El marino inglés Thomas Cavendish, le dio su nombre, en honor a su nave capitana, el Desire, y hasta el padre de la teoría de las especies, Charles Darwin, le dedicó unos cuántos párrafos a la desolada e inmensa majestuosidad del paisaje. Excursiones en kayak hacia una de las comunidades más grandes del mundo donde conviven los pingüinos con distintas aves migratorias.

Hoy, convertida en reserva natural, el área comprende el sector delimitado por la totalidad de la ría Deseado, desde el Cañadón Giménez, pasando por Cañadón Torcido, islas Quiroga y de los Pájaros (donde habita una gran colonia de pingüinos de Magallanes) y la isla Larga hasta el sector denominado Paso Marsicano.

Para recorrer la costa: Las posibilidades de recorrer la costa son varias. Los circuitos incluyen bicicleteadas e itinerarios náuticos, los más recomendados para poder apreciar la monumentalidad del paisaje, que se combinan con caminatas y navegación. La costa norte de la ría es la que presenta la mayor cantidad de atractivos, por su topografía.

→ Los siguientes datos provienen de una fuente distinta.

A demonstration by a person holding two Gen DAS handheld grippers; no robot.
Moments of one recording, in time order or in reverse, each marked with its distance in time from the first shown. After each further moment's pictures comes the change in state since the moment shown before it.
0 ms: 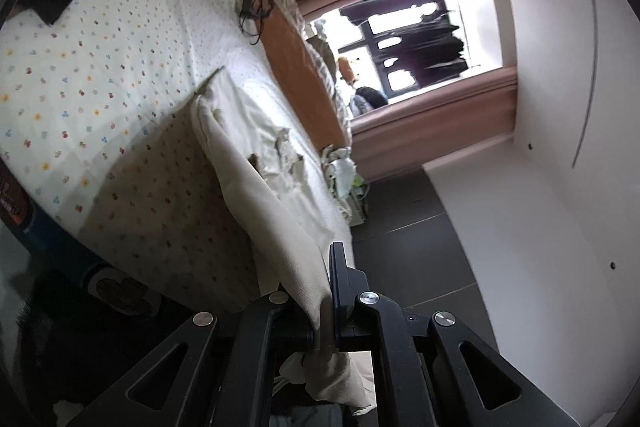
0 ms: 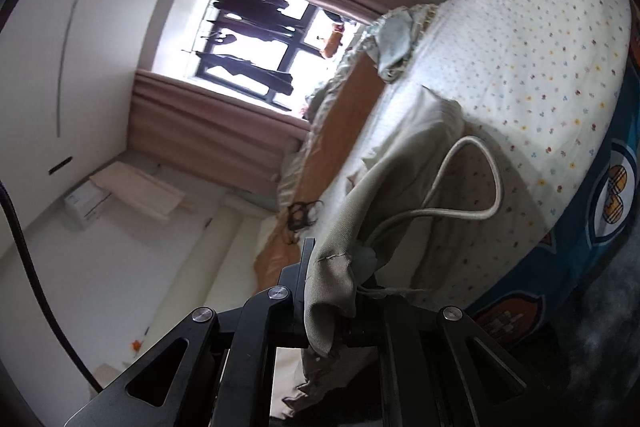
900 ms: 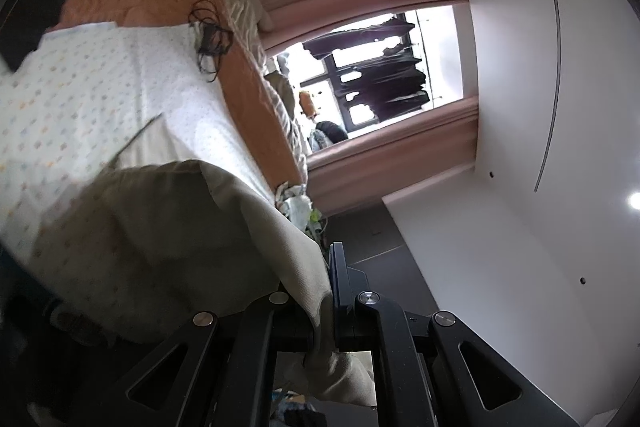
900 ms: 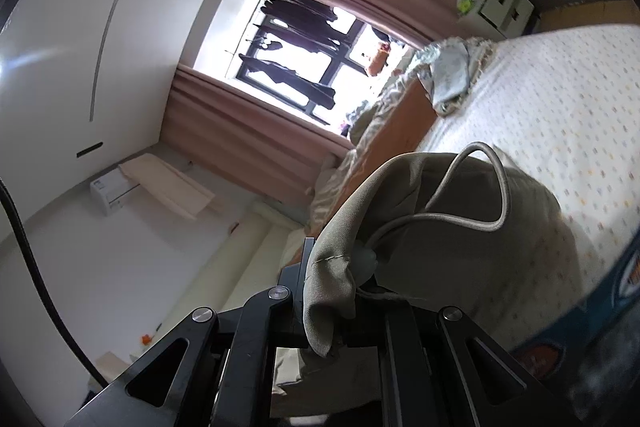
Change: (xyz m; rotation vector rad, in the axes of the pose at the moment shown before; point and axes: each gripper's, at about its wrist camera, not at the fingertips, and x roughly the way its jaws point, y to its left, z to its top) left arm 0.000 -0.043 0.044 0.001 -0.119 -0.138; right arm 0.017 0.071 0.051 -0.117 -0.053 0.099
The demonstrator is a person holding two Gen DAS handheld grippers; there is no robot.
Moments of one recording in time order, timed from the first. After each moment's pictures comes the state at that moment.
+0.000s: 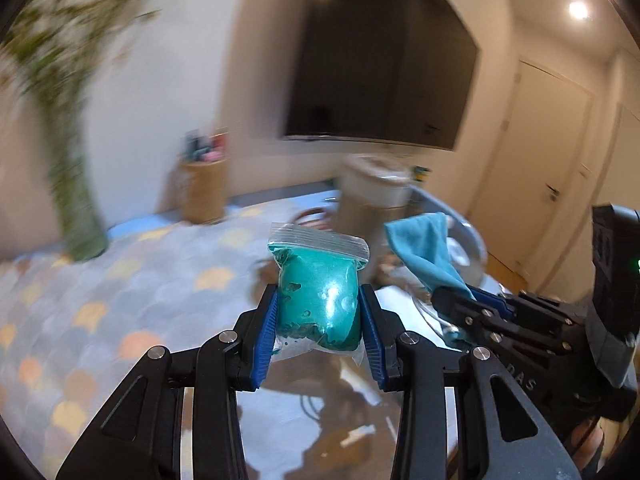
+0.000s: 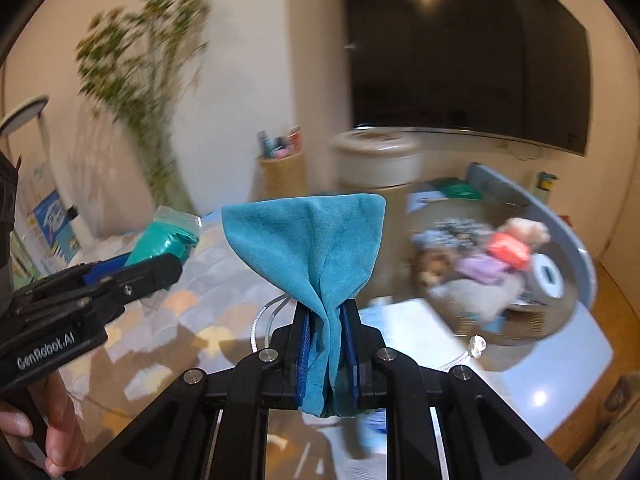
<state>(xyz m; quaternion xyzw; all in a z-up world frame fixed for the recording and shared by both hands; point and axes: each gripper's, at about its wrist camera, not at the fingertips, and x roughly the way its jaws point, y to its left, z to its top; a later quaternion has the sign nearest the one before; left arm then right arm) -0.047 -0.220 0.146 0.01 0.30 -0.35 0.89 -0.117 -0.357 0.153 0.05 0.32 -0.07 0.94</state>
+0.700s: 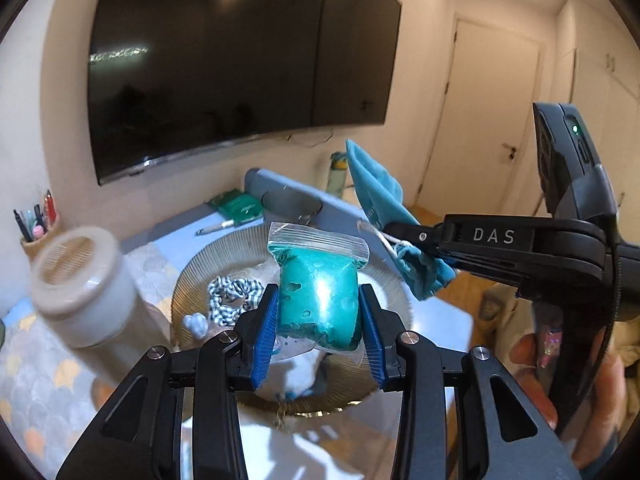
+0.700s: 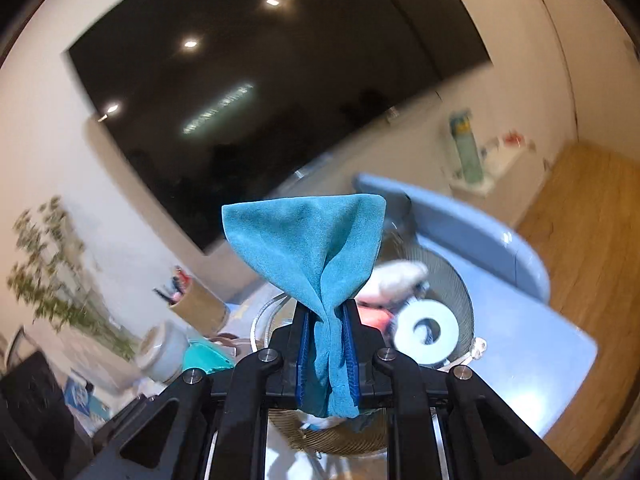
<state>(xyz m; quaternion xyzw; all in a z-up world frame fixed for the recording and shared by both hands) -0.033 -0.448 0.145 0.07 0.29 -0.42 0.86 -0.106 -0.618 0.189 0.31 0.29 -0.14 0.90</state>
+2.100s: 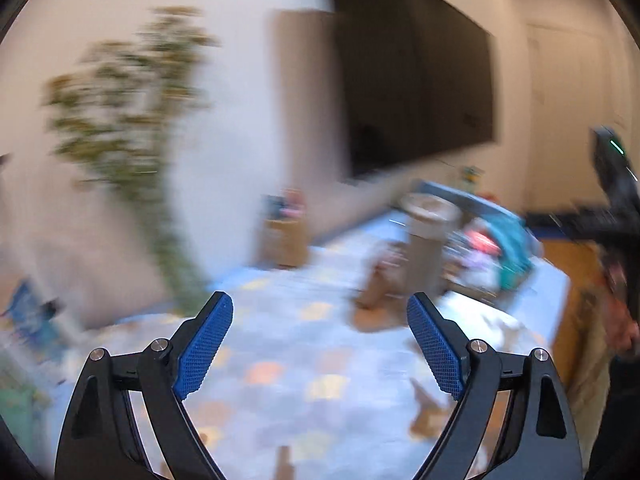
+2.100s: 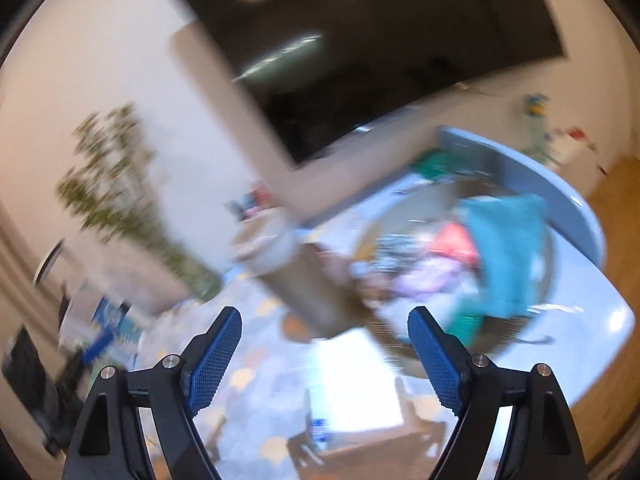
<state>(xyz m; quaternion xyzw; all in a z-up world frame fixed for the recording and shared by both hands) -0.074 -0.138 0.232 0.10 0.23 -0.20 0.95 -0.128 -0.463 0.226 0.22 0.32 0.03 0.92</state>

Foto Turismo Puerto Deseado
Foto Turismo Puerto Deseado

Recorridos de trekking, de distinta dificultad, invitan a adentrarse en la aventura. Cerca de la desembocadura, se llega a Roca Leona, una zona que permite la visita a las cuevas del Indio y de los Leones, frente al mar, y llegar a Punta Cavendish, un excelente punto panorámico donde es posible observar la entrada de la ría y al sur, la isla Pingüino, única reserva de pingüinos de la especie penacho amarillo.

Dos de las principales actividades que se llevan a cabo en sus aguas son el cruce a nado y la bajada de la ría. La primera se realiza en enero y corresponde al cruce a nado, ida y vuelta, de los 400 metros de su cauce, en tiempo cronometrado, actividad de la que participan atletas de todo el país y que ya lleva su séptima edición. En el caso de la bajada de la ría Deseado, se lleva a cabo en febrero y comprende un circuito náutico que recorre la ría, en kayak o embarcaciones tipo canoas, desde su naciente hasta su desembocadura en el mar.